The main water way of the city is Dianshan River and with more canals than roads, boat transport is the main means of transport.We took a ‘tourist’ boat ride and our gondolier, a cheery middle aged person, skillfully glided us through canals and under bridges to the old and new sections. It was 80 minute ride and somehow not a pleasant experience watching the empty courtyards of the new section of the town and we asked her to return to the ancient part of the town. At one point seeing our disinterested looks the ‘gondolier’ broke into a song. Must be part of the package and the lilting melody intermingled with the willows and the deserted waterways. It was a view of village life looking for change and the impassive faces gave nothing away. A young boy was fishing below one of the canal bridges and seeing us approach made great show of catching a fish. Wonder if he really did. At one point a man was washing turtles and we missed a great photo-op.

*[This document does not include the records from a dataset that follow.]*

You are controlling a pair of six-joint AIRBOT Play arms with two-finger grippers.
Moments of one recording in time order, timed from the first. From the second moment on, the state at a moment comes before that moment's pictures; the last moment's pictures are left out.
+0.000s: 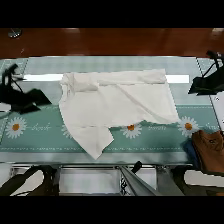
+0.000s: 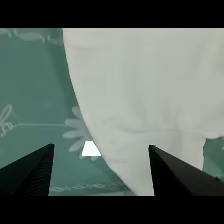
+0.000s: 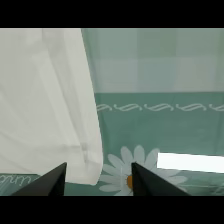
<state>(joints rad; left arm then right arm) 0.26 -1.06 0.96 1.15 -1.41 -1.50 -0.30 -1.47 1.42 -1.41 1.50 1.37</state>
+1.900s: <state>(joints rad) 0.00 -1.05 0.33 0.76 -0.82 -1.38 -0.52 -1.43 0.92 -1.09 1.42 1.08</state>
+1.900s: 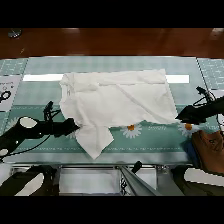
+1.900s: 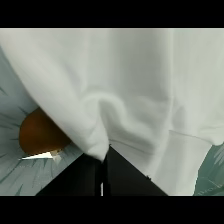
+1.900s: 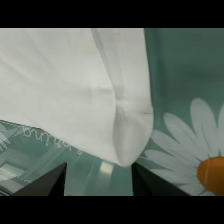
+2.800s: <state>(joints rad) 0.00 -1.05 0.33 0.76 -0.85 -1.37 -0.47 -1.43 0.88 -1.09 1.28 1.04</state>
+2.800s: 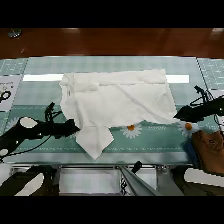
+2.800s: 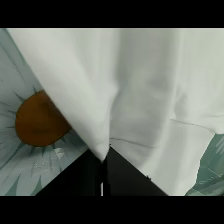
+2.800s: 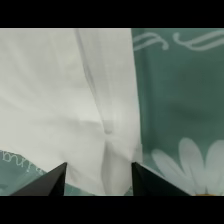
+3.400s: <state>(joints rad) -0.01 -1.04 0.35 0.74 -0.83 -1.37 -0.42 -1.41 0.85 -1.13 1.31 1.07</state>
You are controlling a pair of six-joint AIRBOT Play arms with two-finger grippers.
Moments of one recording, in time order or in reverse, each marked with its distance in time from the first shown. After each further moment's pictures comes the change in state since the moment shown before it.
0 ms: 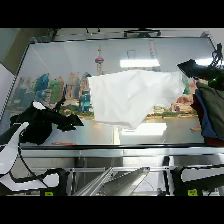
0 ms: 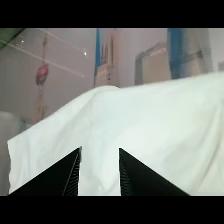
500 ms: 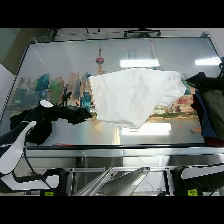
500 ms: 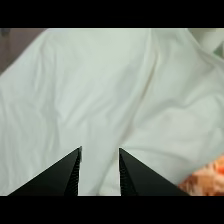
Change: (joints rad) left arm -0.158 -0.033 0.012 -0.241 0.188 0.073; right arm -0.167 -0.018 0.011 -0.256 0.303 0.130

Once on land we walked along the National Street i.e. 1 km long and its arterial stone slab alleys with curio shops, tea shops and eateries and followed a tour group into a Nobleman’s house, a maze of courtyards and rooms with wooden furniture and artifacts: A visual trapdoor, one door opening into another and getting trapped in the cornucopia. The cubicle shops sell handicrafts, embroideries, calligraphies, gift and general items.The shoemaker turned violent when he caught us trying to photograph him, though I did manage to click him.

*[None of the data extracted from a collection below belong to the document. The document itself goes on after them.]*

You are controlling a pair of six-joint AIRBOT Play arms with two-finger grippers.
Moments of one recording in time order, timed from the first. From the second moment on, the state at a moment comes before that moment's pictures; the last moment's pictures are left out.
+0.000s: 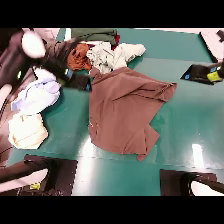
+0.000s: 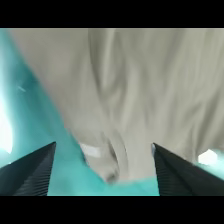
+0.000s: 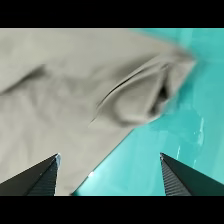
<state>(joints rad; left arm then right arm) -0.21 -1.19 1.31 1.17 -1.38 -1.56 -0.01 -1.31 1.49 -1.23 1.34 1.52</state>
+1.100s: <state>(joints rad) -0.10 -1.31 0.88 0.63 -0.90 -1.22 0.03 -0.87 0.96 -1.22 1.24 1.52</state>
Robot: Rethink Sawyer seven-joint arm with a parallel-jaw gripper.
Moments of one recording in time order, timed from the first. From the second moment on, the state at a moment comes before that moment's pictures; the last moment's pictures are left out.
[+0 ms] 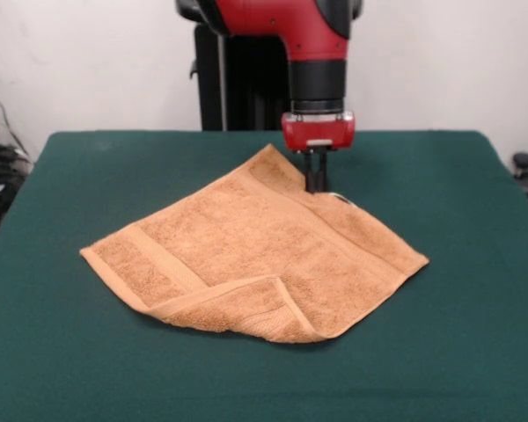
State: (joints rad) arm -0.26 -0.37 0.00 2.17 -0.24 -0.59 1.71
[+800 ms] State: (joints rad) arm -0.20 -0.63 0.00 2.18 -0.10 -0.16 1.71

The other attractions of this quaint town are the Memorial Hall of Wang Chang, one of the “Seven Scholars” of the Qing Dynasty and the No 1 Tea House. The best way to get the maximum of the trip is to walk around savoring the ancient inter-mingle with modern. If interested try out the traditional food stuffs such as the rose-flavored fermented bean curd, dark-rice zongzi dumpling or roasted soybeans. We had sandwiches washed down with coca-cola in a tea shop in the newer section.

Time was running out and though we would have preferred staying overnight, there are a few hotels and more are coming up, we had to be content with digitalized pictures of bobbing wooden boats, secluded alleys and antique ambience.Back to the bus and to modern Shanghai.


How to get there: Tour bus 4 at Shanghai Indoor Stadium.